20 magic items were highlighted in Io9's 2014 "The 20 Most WTF Magical Items in Dungeons & Dragons" list and the author described them as "magical items that I will simply call 'Artifacts of Dickishness' " — the article highlights items such as the Ring of Contrariness, the Ring of Bureaucratic Wizardry, the Brooch of Number Numbing and the Horn of Baubles.

==Inspirations==

=== Other fantasy stories ===
- The Hand and Eye of Vecna were inspired by items appearing within Michael Moorcock's Corum novels: A left hand and left eye which are able to grant whoever replaces their existing hand and eye with them unusual powers.
- Ioun stones (pronounced EYE-oon) are based on similar artifacts from Jack Vance's Dying Earth series. When functioning, these gemstones float in a circular pattern around their bearer's head, and grant various benefits based on their color and shape. In the original Jack Vance stories Ioun stones are highly prized by arch-magicians, and are acquired from a race known as the archveults, who mine them from remnants of dead stars (in his book Rhialto the Marvellous).

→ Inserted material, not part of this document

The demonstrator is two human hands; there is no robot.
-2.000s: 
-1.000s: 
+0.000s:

In 2E Dungeons & Dragons it had been conjectured in Dragon magazine that Ioun stones instead come from the Positive Material Plane. Dragon #174 featured an article that included many dozens of new types of ioun stone, as well as an article about an elemental lord who hoards ioun stones on his home plane of radiance. Under 3.0/3.5 editions of the rules they are instead manufactured by spellcasters in the same manner as other magical items.

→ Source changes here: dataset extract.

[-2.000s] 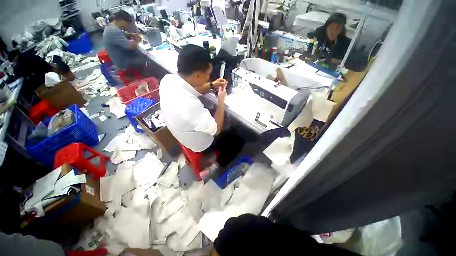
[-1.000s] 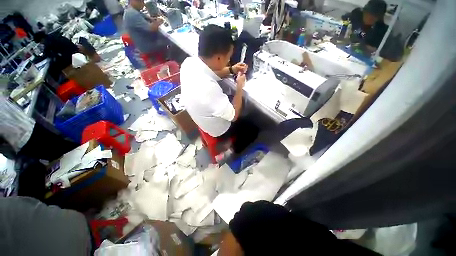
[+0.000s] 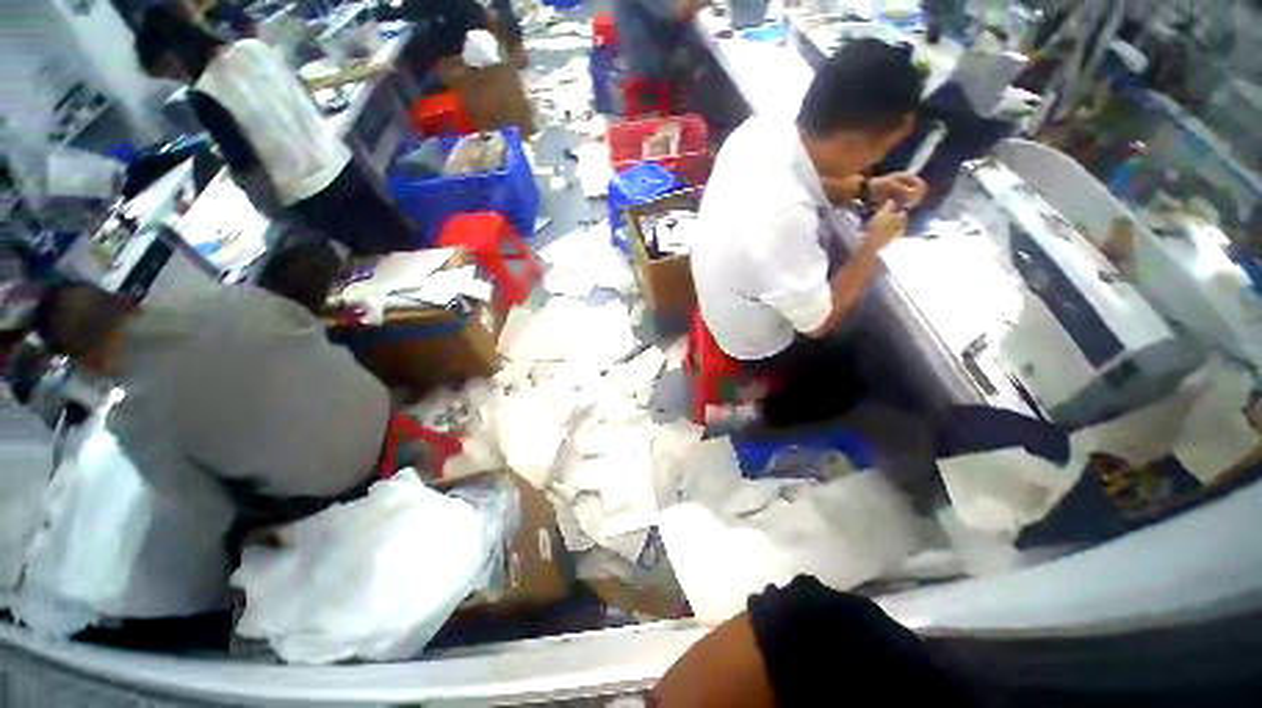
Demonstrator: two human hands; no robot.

- The Vorpal Sword is taken from Lewis Carrol's poem "Jabberwocky". In Dungeons & Dragons, the sword has specific properties relating to beheading, which is the method the blade in the poem uses to slay the titular monster.

=== Folklore and mythology ===
- The Carpet of Flying is based upon the magic carpet of Persian mythology, later popularized in media through 1001 Arabian Nights and other adaptations.